Il y a ici une analogie avec les sociétés qui autorisent l’avortement. Les arguments du viol et de l’inceste ont un puissant impact émotionnel, mais pour les accepter, il faut déjà admettre un principe qui ne peut être contenu dans des limites aussi étroites : le bébé dans l’utérus n’a aucune valeur ni aucun droit intrinsèques. Dans le même ordre d’idées, l’aide médicale à mourir pour les personnes qui souffrent, par exemple, des dernières semaines d’un cancer, ne peut pas se limiter à de telles souffrances physiques, car elle entraîne la légitimation d’autres hypothèses concernant ce que signifie être humain : l’autonomie, le contrôle et une droit subjectif de décider si une vie vaut la peine d’être vécue. Cela me permet non seulement de décider si ma vie vaut la peine d’être vécue pour les raisons que je choisis, mais aussi de décider si la vie des autres vaut la peine d’être vécue, en particulier de ceux qui sont incompétents pour prendre leurs propres décisions ou qui peuvent être contraints d’accepter. avec mon évaluation. Mais pour un chrétien, de telles prétentions au pouvoir et au contrôle sur ma vie et sur celle des autres appartiennent en fin de compte et uniquement à Dieu, à l’image duquel nous sommes créés. Et lorsque l’Église s’occupe des soins de fin de vie pour les malades en phase terminale, elle ne peut pas le faire au prix d’effacer ce que signifie être humain.
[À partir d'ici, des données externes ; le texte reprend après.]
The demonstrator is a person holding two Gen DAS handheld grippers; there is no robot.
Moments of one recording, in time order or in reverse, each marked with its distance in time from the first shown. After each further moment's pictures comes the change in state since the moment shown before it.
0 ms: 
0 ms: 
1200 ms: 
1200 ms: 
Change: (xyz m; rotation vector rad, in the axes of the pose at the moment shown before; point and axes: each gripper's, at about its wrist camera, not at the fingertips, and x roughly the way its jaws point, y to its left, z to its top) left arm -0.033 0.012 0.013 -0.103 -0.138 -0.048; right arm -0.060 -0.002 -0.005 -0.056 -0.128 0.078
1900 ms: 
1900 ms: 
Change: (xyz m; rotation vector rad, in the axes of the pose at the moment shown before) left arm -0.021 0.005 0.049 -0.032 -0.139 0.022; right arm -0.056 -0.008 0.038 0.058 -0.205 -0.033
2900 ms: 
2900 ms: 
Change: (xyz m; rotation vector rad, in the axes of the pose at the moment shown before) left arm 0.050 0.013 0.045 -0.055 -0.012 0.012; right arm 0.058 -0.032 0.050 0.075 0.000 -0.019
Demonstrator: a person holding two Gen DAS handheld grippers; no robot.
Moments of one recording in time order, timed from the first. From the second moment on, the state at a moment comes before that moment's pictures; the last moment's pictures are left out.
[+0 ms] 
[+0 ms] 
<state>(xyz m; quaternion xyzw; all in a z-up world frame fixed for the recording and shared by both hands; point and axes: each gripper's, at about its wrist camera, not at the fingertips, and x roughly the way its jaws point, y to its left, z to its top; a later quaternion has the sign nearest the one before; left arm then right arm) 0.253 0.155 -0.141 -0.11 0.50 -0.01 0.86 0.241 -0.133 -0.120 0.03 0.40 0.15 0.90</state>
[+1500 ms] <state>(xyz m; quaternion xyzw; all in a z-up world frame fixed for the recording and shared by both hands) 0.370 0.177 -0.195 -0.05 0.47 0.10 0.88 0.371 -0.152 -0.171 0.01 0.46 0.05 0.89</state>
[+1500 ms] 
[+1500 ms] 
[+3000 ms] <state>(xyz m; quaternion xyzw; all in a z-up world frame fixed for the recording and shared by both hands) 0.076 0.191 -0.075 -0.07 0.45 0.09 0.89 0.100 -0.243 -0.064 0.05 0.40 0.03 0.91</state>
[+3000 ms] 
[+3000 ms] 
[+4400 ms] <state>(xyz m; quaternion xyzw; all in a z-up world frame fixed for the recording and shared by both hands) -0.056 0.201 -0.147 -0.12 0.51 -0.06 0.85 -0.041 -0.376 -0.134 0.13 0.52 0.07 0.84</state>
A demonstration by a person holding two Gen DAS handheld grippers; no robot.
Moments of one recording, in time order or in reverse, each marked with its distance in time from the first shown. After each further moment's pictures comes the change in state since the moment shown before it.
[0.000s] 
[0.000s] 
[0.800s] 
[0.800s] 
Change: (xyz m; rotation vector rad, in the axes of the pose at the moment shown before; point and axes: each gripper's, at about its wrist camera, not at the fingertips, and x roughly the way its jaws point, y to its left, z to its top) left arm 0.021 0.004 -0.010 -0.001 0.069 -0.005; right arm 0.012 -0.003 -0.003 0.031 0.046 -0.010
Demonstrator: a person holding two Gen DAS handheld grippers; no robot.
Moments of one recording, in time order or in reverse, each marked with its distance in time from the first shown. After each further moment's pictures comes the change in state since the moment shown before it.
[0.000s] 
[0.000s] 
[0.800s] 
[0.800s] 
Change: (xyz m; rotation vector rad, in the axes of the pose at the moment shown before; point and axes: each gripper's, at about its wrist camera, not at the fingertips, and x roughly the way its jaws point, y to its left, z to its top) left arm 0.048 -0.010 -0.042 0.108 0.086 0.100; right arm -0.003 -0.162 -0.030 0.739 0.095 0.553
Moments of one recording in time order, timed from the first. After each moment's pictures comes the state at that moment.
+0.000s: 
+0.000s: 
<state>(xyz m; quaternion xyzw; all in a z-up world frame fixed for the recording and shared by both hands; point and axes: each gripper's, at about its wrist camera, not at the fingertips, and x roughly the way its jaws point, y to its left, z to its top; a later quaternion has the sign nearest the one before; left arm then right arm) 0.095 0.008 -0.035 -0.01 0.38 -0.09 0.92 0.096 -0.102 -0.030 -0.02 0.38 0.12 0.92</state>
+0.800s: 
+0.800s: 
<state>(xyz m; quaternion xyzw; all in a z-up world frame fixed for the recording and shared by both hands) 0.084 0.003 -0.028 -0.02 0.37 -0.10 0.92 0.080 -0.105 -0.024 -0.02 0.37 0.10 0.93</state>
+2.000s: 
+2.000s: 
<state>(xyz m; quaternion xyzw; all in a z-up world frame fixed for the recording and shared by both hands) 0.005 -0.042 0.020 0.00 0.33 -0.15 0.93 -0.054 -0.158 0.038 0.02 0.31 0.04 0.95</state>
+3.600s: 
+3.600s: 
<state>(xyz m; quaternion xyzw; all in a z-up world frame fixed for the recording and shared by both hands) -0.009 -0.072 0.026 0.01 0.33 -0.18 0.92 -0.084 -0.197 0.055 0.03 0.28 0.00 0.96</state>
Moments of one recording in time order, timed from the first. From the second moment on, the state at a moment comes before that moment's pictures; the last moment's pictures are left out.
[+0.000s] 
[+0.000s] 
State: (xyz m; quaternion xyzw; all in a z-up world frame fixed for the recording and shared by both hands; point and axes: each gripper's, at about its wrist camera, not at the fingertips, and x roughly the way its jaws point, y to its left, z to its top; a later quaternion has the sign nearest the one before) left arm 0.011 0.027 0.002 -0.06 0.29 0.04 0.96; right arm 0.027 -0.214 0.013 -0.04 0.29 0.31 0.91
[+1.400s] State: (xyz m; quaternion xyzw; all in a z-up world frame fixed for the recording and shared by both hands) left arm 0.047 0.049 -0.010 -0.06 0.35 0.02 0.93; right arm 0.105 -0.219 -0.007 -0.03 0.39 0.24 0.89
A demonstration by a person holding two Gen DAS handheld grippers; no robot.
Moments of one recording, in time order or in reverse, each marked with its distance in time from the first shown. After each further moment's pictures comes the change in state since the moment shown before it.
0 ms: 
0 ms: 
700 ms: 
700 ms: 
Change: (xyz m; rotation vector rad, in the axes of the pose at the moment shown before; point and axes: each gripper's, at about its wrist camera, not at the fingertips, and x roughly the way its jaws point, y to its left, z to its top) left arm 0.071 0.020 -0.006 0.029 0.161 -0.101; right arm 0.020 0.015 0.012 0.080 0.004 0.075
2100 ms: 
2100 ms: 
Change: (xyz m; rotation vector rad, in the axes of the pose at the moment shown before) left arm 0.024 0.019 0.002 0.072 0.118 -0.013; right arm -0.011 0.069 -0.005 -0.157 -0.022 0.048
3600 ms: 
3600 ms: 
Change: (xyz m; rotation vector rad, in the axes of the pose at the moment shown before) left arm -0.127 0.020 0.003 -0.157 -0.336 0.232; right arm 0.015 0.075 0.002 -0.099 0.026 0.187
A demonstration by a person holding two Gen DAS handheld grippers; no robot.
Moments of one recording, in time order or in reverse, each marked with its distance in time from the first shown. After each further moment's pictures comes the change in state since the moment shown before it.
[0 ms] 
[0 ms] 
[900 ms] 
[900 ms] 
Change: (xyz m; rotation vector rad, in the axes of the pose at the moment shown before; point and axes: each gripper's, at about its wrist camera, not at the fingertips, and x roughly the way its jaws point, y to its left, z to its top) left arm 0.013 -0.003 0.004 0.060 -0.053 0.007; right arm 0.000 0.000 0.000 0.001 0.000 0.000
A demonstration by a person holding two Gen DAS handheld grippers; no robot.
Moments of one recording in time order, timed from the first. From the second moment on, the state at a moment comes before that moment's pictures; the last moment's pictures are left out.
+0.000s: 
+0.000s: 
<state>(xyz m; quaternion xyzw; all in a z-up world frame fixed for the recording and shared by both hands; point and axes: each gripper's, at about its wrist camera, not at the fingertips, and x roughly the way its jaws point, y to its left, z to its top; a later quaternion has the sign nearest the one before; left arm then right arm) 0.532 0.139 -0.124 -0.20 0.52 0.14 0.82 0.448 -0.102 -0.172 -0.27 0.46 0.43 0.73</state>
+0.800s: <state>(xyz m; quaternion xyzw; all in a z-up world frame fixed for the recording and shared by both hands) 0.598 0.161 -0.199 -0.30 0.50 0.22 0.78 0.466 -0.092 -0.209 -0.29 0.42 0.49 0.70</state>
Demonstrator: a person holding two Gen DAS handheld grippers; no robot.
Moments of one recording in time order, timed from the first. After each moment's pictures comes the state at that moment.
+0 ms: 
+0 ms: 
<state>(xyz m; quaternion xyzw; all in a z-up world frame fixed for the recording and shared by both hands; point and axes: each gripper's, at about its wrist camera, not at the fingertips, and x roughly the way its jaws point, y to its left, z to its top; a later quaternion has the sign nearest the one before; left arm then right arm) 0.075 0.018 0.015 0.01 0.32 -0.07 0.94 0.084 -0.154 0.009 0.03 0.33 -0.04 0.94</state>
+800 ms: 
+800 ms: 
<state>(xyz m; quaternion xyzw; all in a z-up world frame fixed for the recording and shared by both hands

Les motivations de Carey sont sans aucun doute du plus haut niveau : le désir d’aider les faibles et ceux qui souffrent au moment où ils en ont besoin. Mais le suicide assisté, quelle que soit sa motivation, nie la valeur de la vie humaine. Le fait que les dirigeants de l’Église, ceux qui sont responsables avant tout d’enseigner ce que signifie être humain, soient désormais partie prenante à cela est un manquement tragique – ou plutôt un rejet – du devoir que Dieu nous a confié.